A city holds a public consultation on policing reform and the room fills with residents who share painful stories, who demand accountability, who express years of frustration - and months later, nothing has changed, the consultation having provided the appearance of participation without any of the substance. A police service announces community input sessions and schedules them at times working people cannot attend, in locations that are difficult to reach, with formats that favour those comfortable speaking in official settings - the process designed in ways that limit who participates. A survey is distributed asking residents about policing priorities and the results are announced - but the questions were framed to produce answers that support existing approaches, the consultation confirming what was already decided. An Indigenous community is consulted about policing changes and their input is received, acknowledged, and ignored, the legal requirement for consultation satisfied without any requirement that the consultation matter. A neighbourhood creates a genuine participatory process where residents have actual decision-making power over local policing priorities, and the relationship between police and community begins to change - real participation producing real results. The gap between consultation as performance and consultation as genuine participation shapes whether community voice actually influences policy.
The Case for Meaningful Consultation
Advocates for genuine public participation argue that communities should have real voice in policies that affect them, that most consultation processes are performative, and that democracy requires more than voting.
Affected communities should have voice. Policing affects everyone but affects some communities more than others. Those most affected should have most voice in policies that shape their lives. Consultation that does not centre affected communities fails its basic purpose.
Most consultation is theatre. Check-box exercises, leading questions, scheduled input that goes nowhere, and acknowledgment without change characterize most public consultation. Communities have experienced enough fake consultation to recognize it. Genuine processes look different.
Participation improves outcomes. Policies developed with genuine community input reflect what communities actually need. Implementation improves when communities are invested in outcomes. Better process produces better policy. Consultation is not just democratic principle but practical improvement.
From this perspective, meaningful consultation requires: accessible processes that reach affected communities; genuine questions without predetermined answers; transparent reporting of how input influenced decisions; and accountability when input is not followed.
The Case for Representative Decision-Making
Others argue that elected representatives make policy decisions, that consultation cannot substitute for representative democracy, and that some limitations on consultation are legitimate.
Elected officials are accountable. In democratic systems, elected representatives make decisions and answer to voters. Consultation provides input; officials decide. Transferring decision-making to consultation processes bypasses democratic accountability.
Consultation can be captured. Those who show up may not represent communities. Organized groups, those with time and resources, and those with axes to grind may dominate consultation while ordinary residents are absent. Input from self-selected participants may not reflect community views.
Some decisions require expertise. Technical decisions about policing - deployment, equipment, procedures - may require expertise that public consultation cannot provide. Community input on priorities is appropriate; community control of operations may not be.
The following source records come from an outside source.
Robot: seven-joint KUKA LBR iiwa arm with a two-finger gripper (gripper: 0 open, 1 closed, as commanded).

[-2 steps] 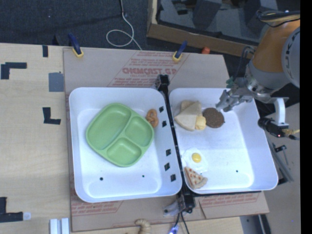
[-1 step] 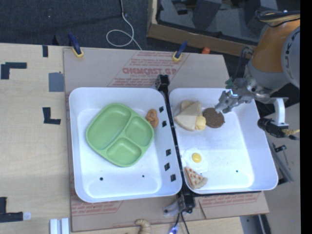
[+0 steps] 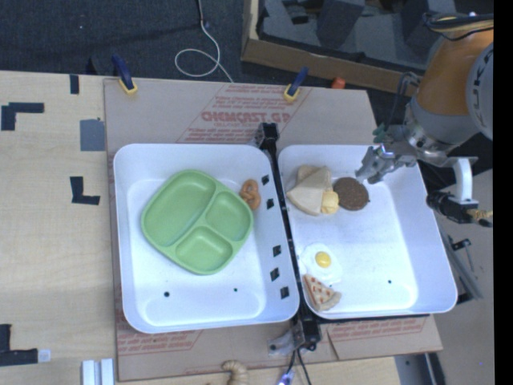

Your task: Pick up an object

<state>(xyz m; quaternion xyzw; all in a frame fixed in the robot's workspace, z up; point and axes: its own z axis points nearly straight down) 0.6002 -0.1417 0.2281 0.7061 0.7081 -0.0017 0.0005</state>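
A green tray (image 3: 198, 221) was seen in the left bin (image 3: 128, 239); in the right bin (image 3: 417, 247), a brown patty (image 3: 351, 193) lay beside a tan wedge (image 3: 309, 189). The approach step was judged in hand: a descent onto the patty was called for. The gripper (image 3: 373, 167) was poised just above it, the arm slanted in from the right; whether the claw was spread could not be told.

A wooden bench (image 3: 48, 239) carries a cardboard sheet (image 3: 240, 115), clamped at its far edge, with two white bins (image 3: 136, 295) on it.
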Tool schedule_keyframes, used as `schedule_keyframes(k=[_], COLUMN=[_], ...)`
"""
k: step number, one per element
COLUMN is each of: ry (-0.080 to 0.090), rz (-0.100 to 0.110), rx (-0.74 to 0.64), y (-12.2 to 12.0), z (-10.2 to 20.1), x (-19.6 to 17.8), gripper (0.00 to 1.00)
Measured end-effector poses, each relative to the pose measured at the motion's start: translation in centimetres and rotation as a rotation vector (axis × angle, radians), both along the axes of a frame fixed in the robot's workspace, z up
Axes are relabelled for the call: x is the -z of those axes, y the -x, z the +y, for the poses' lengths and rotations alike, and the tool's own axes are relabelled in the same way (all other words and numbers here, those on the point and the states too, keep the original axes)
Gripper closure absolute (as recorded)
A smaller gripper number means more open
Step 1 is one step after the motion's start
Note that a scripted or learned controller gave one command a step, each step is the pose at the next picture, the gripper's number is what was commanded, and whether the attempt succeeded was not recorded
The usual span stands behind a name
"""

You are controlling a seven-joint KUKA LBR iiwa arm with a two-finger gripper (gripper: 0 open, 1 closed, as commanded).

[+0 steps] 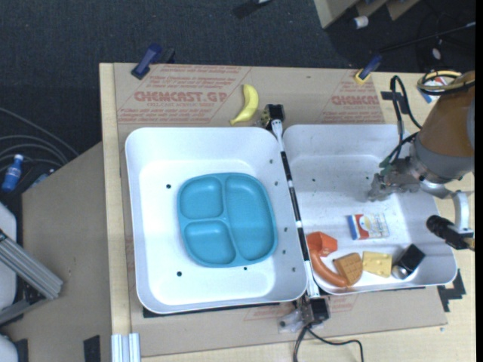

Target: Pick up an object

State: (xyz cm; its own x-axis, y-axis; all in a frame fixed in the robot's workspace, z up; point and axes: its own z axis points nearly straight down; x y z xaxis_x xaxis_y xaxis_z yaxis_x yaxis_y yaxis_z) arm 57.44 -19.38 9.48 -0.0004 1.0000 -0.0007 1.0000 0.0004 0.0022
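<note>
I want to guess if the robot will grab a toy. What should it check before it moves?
1. Gripper is above the right white bin: ok.
2. Something between the fingers: cannot tell.
3. Toys within the right bin: small red, white and blue carton, yellow cheese-like wedge, brown bread-like slice, orange sausage-like piece, small black cylinder: ok.
4. Gripper is directly over a toy: not ok, bare floor is below it.
5. Blue divided plate sits apart, in the left white bin: ok.

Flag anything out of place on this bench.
A banana lies on the bench board behind the left bin, outside both bins. The other small items sit clustered in the right bin's near corner. Nothing looks spilled or damaged.
</note>
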Motion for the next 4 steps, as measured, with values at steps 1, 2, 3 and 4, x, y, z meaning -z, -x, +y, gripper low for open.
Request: schedule_keyframes(k=[1, 2, 3, 4], ry=[0.000, -0.002, -0.002, -0.001], rz=[0.000, 0.005, 0.003, 0.001], rx=[0.000, 0.001, 0.002, -0.001], y=[0.0, 5.2, 5.1, 5.3], z=[0.0, 3.1, 3.1, 7.7], x=[0.0, 1.1, 0.1, -8.8], gripper=[0.00, 0.00, 1.00, 1.00])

From this perspective, consultation should: inform but not replace representative decision-making; be designed to gather representative input; recognize expertise that communities may lack; and be accountable to voters through elected officials.
The Accessibility Question
Who can participate in consultation processes?
From one view, consultation processes systematically exclude many who are most affected. Working people cannot attend daytime meetings. Those without childcare cannot participate. Those uncomfortable in official settings do not speak. Language barriers exclude. Process design determines whose voice is heard.
From another view, those who care will participate. Multiple formats, online options, and varied timing make participation possible. Those who do not participate may not feel strongly. Efforts to reach everyone eventually become excuses for those who simply will not engage.
How accessibility barriers are understood shapes process design.
The Power Question
Should consultation produce decisions or only input?
From one perspective, consultation without decision-making power is performance. If community input can be ignored, communities have no reason to participate. Meaningful participation requires that participation actually matter - power to influence or determine outcomes.
From another perspective, direct democracy has limitations. Decisions require integration of multiple inputs, constraints participants may not understand, and trade-offs that consultation cannot resolve. Input should inform decisions that officials make responsibly.
Whether consultation includes decision-making power shapes what participation means.
The Follow-Through Question
What happens after consultation?
From one view, consultation without follow-through is worse than no consultation. Raising community hopes, gathering input, and then ignoring it breeds cynicism. Transparent reporting of how input influenced decisions, and explanation when input was not followed, maintains integrity of the process.
From another view, not all input can be followed. Consultation may produce contradictory demands, impossible requests, or minority views presented as consensus. Deciding which input to follow and which to reject is part of decision-making. Not following some input is not failure.
How consultation results are handled shapes whether communities trust future processes.
The Question
When a community pours out its concerns and nothing changes, what was the consultation for? When processes are designed to limit who participates, whose voice is being sought? If consultation can be ignored, why should communities participate? When engagement fatigue sets in because participation never produces results, whose fault is disengagement? What would consultation processes designed to actually transfer power look like? And when we invite community voice but do not give it influence, what kind of democracy is that?